While not much new content is being created in this phase, no matter how those creative 'zoom' screens may appear on BBC, France24 or our own Zee News/NDTV/Republic interview and their 'lockdown creativity' slots, most creative companies and marketers are spending time now building some new campaign narratives, initial creative, copy, baseline graphics, etc. This is a good period when creative staff from media, R&D, marketing and sales are #WFH to do some deep-thinking, and deliver the consequential output when the time comes, executing new campaigns post-pandemic will take muscle memory, not mental horsepower.

Business marketing over the years has evidenced that leveraging genuine empathy could be a real asset. Think of the 90s ads of Nescafe and the story building ads of 'a lot can happen over coffee' and that drinking coffee appeals to something personal. During this pandemic, some companies have appealed and acted towards the cause. In the automobile sector, e.g., jeep released some positive messages to encourage social distancing and 'stay at home' practices. It also says in its online commercial that "with a little patience, the views will get better".

The company database still retains the voice and feedback of customers and data from their research programmes—this is a good time to uncover the emotions underlying people's shifting attitudes and behaviours in the market. Instead of repeated ads (and most of the time, irrelevant), companies need to make sure that they understand the process of customer engagement. The cultural and cognitive connection is equally important.

Best practices shared

There are some prominent examples to share in light of the above para. Dove, a popular Brand for decades now, created a spot shining a light on the courage of health care workers. Companies like Budweiser and Burger King are focusing on social distancing and encouraging people to do their part by staying home. Apple quickly mobilized their resources to produce much-needed PPEs. Nike has temporarily removed its subscription fees for its health and exercise app to help people stay fit while quarantining.

Also, in some developed countries, they are appreciating the 'retail heroes' who are working around the clock to ensure not many returns empty-handed during this period of lockdown – a period that has strangled the capacity and also ability of the supply chain to function effectively. While job cuts are happening in huge numbers pretty much all over the planet, big-box retailers in Canada such as Loblaw and Save-on-Food have been paying extra wages to their front-line staff as a gesture of appreciation for their efforts.

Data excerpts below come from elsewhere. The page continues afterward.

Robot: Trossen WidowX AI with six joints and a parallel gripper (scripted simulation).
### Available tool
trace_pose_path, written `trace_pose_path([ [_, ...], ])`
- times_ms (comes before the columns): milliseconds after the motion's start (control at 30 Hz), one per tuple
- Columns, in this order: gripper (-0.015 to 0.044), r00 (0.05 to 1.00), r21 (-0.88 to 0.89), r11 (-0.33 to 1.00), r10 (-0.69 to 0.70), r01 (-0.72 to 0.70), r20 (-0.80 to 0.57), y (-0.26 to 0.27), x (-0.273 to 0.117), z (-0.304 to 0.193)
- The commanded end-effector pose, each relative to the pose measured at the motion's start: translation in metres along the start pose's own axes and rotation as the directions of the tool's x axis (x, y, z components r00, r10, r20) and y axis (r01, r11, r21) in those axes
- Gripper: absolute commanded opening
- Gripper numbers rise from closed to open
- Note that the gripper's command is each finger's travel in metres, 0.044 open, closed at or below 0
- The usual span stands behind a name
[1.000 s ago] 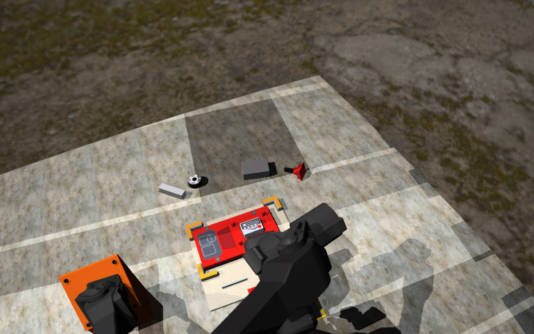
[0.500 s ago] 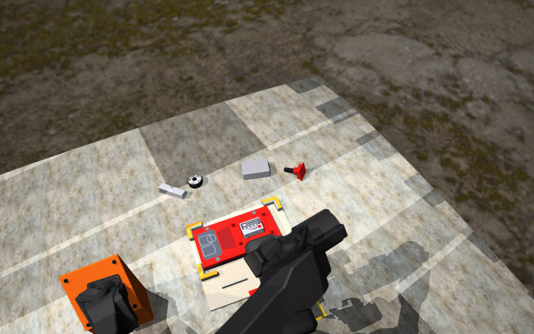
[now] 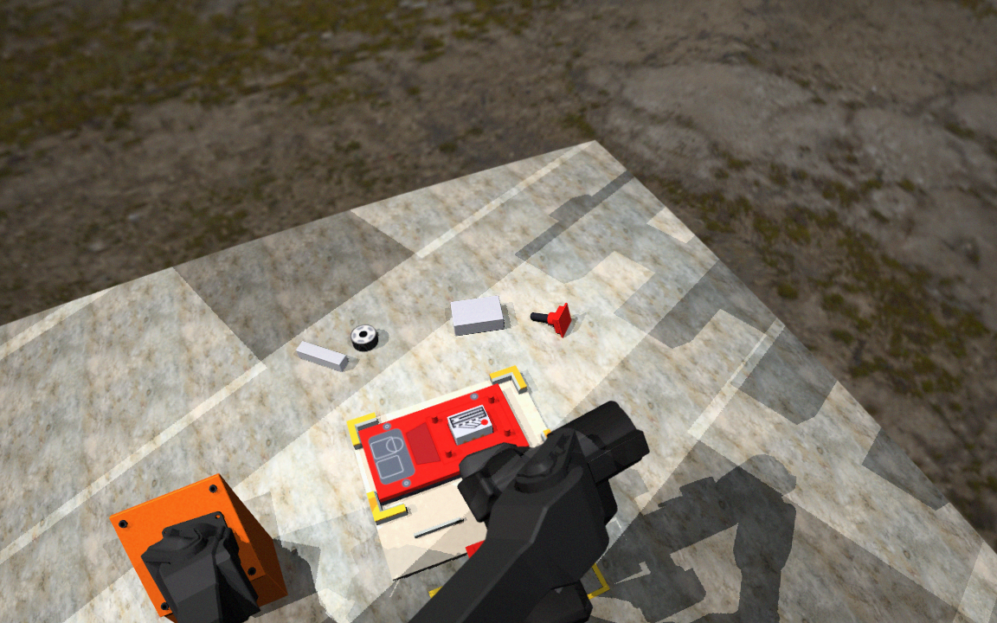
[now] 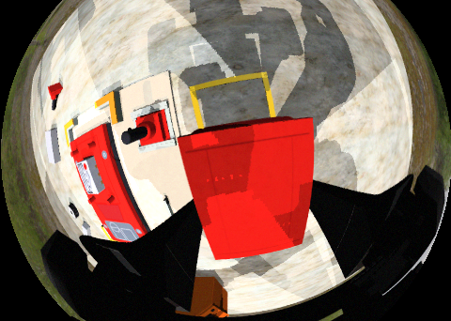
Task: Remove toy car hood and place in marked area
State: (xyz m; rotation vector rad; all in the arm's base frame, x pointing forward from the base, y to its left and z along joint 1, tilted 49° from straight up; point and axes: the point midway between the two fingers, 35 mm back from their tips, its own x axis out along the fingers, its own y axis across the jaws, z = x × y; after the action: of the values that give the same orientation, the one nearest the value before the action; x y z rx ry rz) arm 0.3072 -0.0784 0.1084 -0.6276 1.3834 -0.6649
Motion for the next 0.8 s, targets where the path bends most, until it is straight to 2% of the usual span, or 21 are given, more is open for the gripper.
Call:
trace_pose_path([
  [0, 0.0000, 1.000, -0.011, 1.000, -0.006, 0.006, -0.002, 0.000, 0.005, -0.001],
  [767, 0.0000, 1.000, -0.011, 1.000, -0.008, 0.007, -0.002, 0.000, 0.023, -0.002],
])
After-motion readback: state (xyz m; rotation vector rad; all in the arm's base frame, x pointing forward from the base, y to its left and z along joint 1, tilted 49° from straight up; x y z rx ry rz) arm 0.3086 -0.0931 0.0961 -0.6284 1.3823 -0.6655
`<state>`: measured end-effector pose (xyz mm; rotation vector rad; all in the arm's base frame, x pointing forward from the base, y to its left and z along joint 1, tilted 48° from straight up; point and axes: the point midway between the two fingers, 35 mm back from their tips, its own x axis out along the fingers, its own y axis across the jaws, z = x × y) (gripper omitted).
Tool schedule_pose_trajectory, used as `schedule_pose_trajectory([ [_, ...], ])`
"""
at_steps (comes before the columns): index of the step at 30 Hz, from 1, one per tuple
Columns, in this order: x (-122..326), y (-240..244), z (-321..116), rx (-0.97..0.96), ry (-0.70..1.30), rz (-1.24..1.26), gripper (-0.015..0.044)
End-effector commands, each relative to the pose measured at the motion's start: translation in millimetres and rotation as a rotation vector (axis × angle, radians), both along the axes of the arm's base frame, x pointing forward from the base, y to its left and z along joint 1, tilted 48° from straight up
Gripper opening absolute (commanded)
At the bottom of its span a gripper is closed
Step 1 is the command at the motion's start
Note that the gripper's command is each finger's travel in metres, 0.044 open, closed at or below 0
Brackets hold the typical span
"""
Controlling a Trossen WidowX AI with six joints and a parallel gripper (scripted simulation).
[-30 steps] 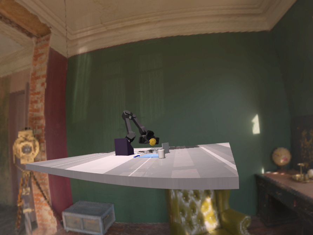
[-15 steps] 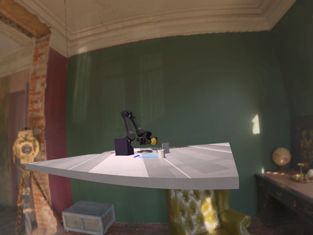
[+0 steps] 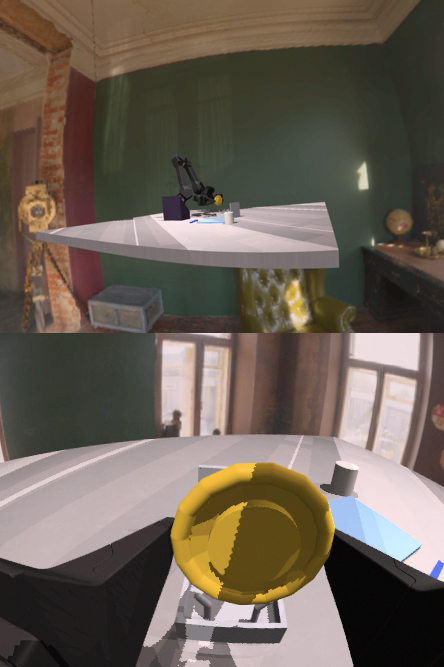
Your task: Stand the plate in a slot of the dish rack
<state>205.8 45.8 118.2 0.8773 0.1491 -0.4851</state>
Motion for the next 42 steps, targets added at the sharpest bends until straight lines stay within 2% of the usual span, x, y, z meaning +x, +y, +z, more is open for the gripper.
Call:
schedule_pose_trajectory([
  [1,3.5,2.9,-4.7,-0.008,0.002,-0.003,0.0000],
  [15,20.9,13.9,-22.4,0.001,-0.004,-0.004,0.0000],
  [33,40.6,4.9,-27.9,0.014,-0.013,-0.006,0.0000],
  [42,43.5,20.7,-43.2,0.021,-0.017,-0.007,0.0000],
])
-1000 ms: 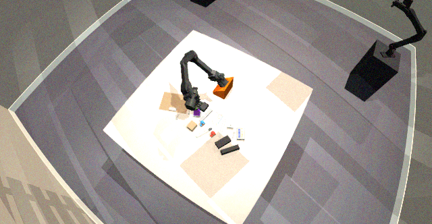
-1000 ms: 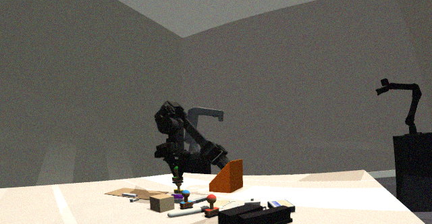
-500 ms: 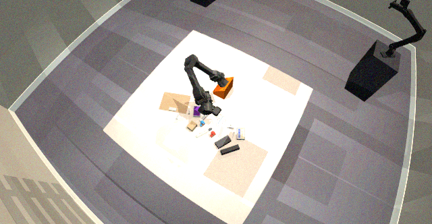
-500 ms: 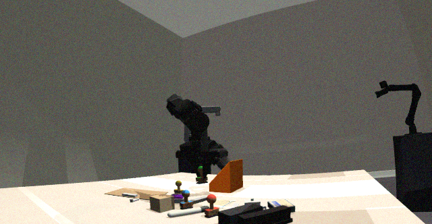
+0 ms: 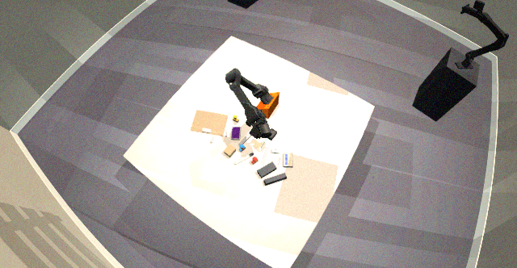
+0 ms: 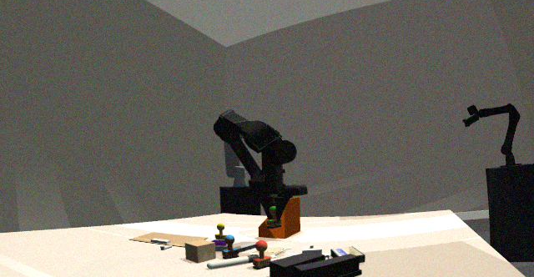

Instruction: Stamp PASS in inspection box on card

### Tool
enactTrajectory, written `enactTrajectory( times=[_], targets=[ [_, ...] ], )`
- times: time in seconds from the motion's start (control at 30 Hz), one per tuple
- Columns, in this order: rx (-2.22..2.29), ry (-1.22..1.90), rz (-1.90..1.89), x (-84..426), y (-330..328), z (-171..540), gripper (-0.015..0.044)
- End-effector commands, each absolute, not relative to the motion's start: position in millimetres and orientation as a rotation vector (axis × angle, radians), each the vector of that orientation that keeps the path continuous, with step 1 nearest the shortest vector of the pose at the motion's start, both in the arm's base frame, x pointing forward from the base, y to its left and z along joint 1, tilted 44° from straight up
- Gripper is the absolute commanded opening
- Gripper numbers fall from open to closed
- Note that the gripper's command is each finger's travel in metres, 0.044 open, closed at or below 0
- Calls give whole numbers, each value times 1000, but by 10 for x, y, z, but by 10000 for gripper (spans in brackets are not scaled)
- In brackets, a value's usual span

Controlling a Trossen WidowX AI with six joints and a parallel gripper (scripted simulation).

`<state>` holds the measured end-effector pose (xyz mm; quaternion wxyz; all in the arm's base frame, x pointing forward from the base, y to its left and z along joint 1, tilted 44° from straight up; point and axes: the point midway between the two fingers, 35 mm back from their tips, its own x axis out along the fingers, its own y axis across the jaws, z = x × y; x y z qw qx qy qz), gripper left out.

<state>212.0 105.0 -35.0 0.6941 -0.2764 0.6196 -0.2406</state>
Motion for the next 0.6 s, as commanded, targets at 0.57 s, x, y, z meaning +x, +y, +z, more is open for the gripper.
enactTrajectory(
  times=[0.57],
  targets=[
    [-609, 1381, -541, 2131, 979, -464, 0]
  ],
)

It is a good and recalibration time, unavailable during 'normal' times, for businesses to rethink how they sound in their newsletters, how the 'new content' on social media can be better created, along with how all the ads, emails, webinars and podcasts may be given an overhaul considering the current priorities and well-being of the customers and clients. Marketing campaigns are known to have solid long-term goals, especially in the case of brand management. This pandemic has asked us to rethink some of our fundamentals afresh, for example short-term planning and incremental innovation may work wonder in the immediate post-pandemic stage. Such a shock to the system that the lockdown has now ignited - for both people and institutions alike - the ability of the market to absorb newness will certainly face some consequences.

Therefore, there will be new markets created, new products introduced factoring in new demand, projected consumption patterns and behavioural changes in customers – so relying on detailed long-range planning as companies have practised for long may actually hurt an institution. The rapidly changing market dynamics may not give that much certainty that buys 'time' to plan things long-run, survival may become a top priority over turnover (of profit and not of employees, that is) to ensure sustainability.